By: Jeff Durham - Updated: 20 Oct 2012 | comments*Discuss
 
Motivation Motivated Intrinsic

Motivation is something we experience each and every day to help us function, whether we always realise it or not. You’d not usually associate something as mundane as getting washed and dressed each day as something you are motivated to do.

However, we accept that we have to do this to simply go about our day to day life so we are self motivated enough to do it. However, there are different elements of motivation driving us on each and every day. Some we are aware of whilst others are more subtle.

pTake going to work, for example. Even if you hate your job, you show the motivation to go each day because you know that you are going to get paid for doing it. Therefore, one of the main differences between motivation in general and intrinsic motivation is that the latter doesn’t have any kind of monetary or rewards-driven incentive behind it. So what is intrinsic motivation?

Intrinsic Motivation

Intrinsic motivation is derived from the pleasure or satisfaction we get from inside from something which gives us immense pleasure. In other words, there is no reward or financial incentive to act as a factor in your motivation. The most common examples of this are our hobbies.

Take something like stamp collecting or making model aeroplanes, for example. Those who pursue these kinds of hobbies (or indeed any other hobby for that matter) do so because they have an overwhelming passion for them and for no other reason other than it gives them pleasure.

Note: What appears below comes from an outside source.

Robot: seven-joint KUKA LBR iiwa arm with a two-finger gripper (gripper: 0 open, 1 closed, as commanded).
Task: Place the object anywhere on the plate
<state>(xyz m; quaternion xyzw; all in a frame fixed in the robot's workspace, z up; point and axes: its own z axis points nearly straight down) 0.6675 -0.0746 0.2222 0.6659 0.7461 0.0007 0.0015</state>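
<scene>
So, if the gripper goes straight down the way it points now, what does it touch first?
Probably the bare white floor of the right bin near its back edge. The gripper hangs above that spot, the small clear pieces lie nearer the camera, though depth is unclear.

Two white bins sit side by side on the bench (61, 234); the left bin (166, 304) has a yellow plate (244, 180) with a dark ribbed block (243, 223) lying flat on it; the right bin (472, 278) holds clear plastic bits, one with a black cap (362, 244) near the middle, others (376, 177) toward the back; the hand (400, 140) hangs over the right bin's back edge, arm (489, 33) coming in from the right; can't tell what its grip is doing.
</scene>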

Their enthusiasm and passion for a particular hobby keeps them self motivated.

The reason why intrinsic motivation is of interest to those in business or in places like schools, for example, is one of trying to understand how all of that passion that’s put into a hobby could potentially be harnessed and also transferred to the world of work or education.

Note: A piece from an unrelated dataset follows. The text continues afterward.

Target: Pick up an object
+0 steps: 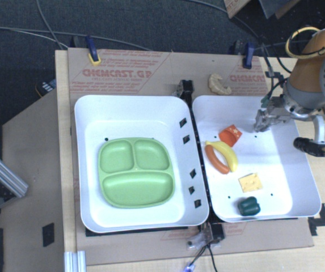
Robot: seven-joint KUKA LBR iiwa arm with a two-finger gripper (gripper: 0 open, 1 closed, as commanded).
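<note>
Left bin (85, 152): a green divided plate (135, 171) lies flat in the middle, three compartments, two small toward the far side, one large toward the near side. Right bin (287, 174): holds the loose objects. A hot dog (217, 158) and a yellow banana (226, 153) lie together, touching, close to the wall shared with the left bin. Just beyond them, a small orange-red piece (230, 135). Nearer the camera, a yellow cheese wedge (250, 182), apart from the banana; nearer again, a dark green rounded object (249, 206) beside the bin's near rim. Further right, the claw (264, 120) hangs over the far part of the right bin, tips pointing down, right of the orange-red piece and clear of it. Nothing seen between the tips; whether released or clenched, cannot tell at this angle. On the worktop (151, 72) beyond the bins, a pale beige object (219, 84) rests near the right bin's far corner.
</note>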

Intrinsic Motivation In School

Firstly, it’s important to remember that you can’t instil intrinsic motivation into students, it has to come from inside them. However, it is possible to engage them in such a way that they become more motivated to develop a similar passion about learning to that which they might show towards a particular hobby.

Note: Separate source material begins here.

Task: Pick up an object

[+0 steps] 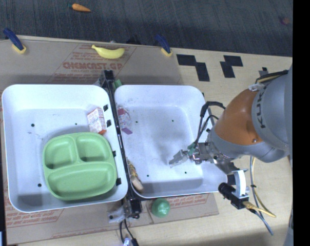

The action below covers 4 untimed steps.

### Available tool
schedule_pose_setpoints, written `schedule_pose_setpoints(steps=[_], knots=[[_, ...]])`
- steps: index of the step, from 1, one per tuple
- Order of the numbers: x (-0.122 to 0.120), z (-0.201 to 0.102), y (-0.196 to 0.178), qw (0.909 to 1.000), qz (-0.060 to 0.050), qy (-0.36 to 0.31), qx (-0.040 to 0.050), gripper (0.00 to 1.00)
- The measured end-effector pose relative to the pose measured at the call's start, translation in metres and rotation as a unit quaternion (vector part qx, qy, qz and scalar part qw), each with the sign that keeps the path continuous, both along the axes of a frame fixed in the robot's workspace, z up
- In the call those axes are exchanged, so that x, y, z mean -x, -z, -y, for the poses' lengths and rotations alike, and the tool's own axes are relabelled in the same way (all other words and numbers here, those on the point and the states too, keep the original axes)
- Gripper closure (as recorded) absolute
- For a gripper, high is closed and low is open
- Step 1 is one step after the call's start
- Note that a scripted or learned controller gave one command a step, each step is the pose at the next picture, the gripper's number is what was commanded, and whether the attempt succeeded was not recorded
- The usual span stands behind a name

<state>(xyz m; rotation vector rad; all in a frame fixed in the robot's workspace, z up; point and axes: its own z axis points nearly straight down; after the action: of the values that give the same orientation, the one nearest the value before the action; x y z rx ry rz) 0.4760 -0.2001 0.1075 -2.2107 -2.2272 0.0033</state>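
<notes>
One gripper (176, 159) low in right bin (160, 94), finger state indiscernible, green tray (79, 164) far left, green ball (160, 207) below-left.

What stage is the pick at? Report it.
Done: the arm has reached into the right bin, gripper low over its floor. In hand: nothing shows between the jaws. Left: a grasp and lift. Candidates include the small carton beside the green tray in the left bin.
</notes>
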Motion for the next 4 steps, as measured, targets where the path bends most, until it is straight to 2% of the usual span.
schedule_pose_setpoints(steps=[1, 2, 3, 4], knots=[[-0.078, -0.007, 0.016, 1.0000, 0.001, 0.000, 0.0001, 0.00], [0.000, 0.012, -0.028, 1.0000, 0.001, 0.002, 0.0003, 0.00], [-0.044, 0.011, -0.021, 1.0000, 0.001, 0.001, -0.0001, 0.00], [-0.007, 0.011, 0.016, 1.0000, 0.000, 0.000, 0.0000, 0.00]])
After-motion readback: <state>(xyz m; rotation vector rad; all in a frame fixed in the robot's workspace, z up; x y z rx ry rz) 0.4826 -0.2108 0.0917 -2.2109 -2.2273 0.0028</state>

Let’s take a nature lesson at a primary school as a prime example. If you’re simply going to talk about an iguana and tell your pupils all about it and perhaps show them a few photographs, the chances are they’ll soon get bored. But how about if you got somebody from your local zoo or pet store to bring an iguana into the classroom?

You can bet that the pupils will show far more motivation and will be far more interested and will learn and retain far more information by observing the behaviour of a real live iguana and perhaps even holding it than they would looking at pictures in a book. In other words, to create a culture of intrinsic motivation in a school lesson, you’ve got to do something that will enable pupils or students to engage with the topic.

Intrinsic Motivation At Work

Creating a culture of intrinsic motivation at work is far more difficult for obvious reasons. Firstly, no matter how much we love our job, we are motivated go out to work for money in order to live. Therefore you can never take that out of the equation unless you’re working as an unpaid volunteer whereby similar intrinsic motivating factors will be at play.

However, what some companies attempt to do is to create an environment in which, perhaps, ways of working are introduced to at least incorporate a sense of interest and passion into your work. They can try to do that by adding more meaningfulness to your work so that you become more self motivated and start to feel a real sense of accomplishment through learning new skills which give you added value as well as testing your existing competencies and measuring them against clearly defined goals, targets and objectives so that you feel a real sense of achievement when you’ve completed a project. Money and rewards will still come into play.

However, companies often find that by making certain tasks more interesting where possible, intrinsic motivation is, to a degree, the key to obtaining better productivity and keeping a workforce happy.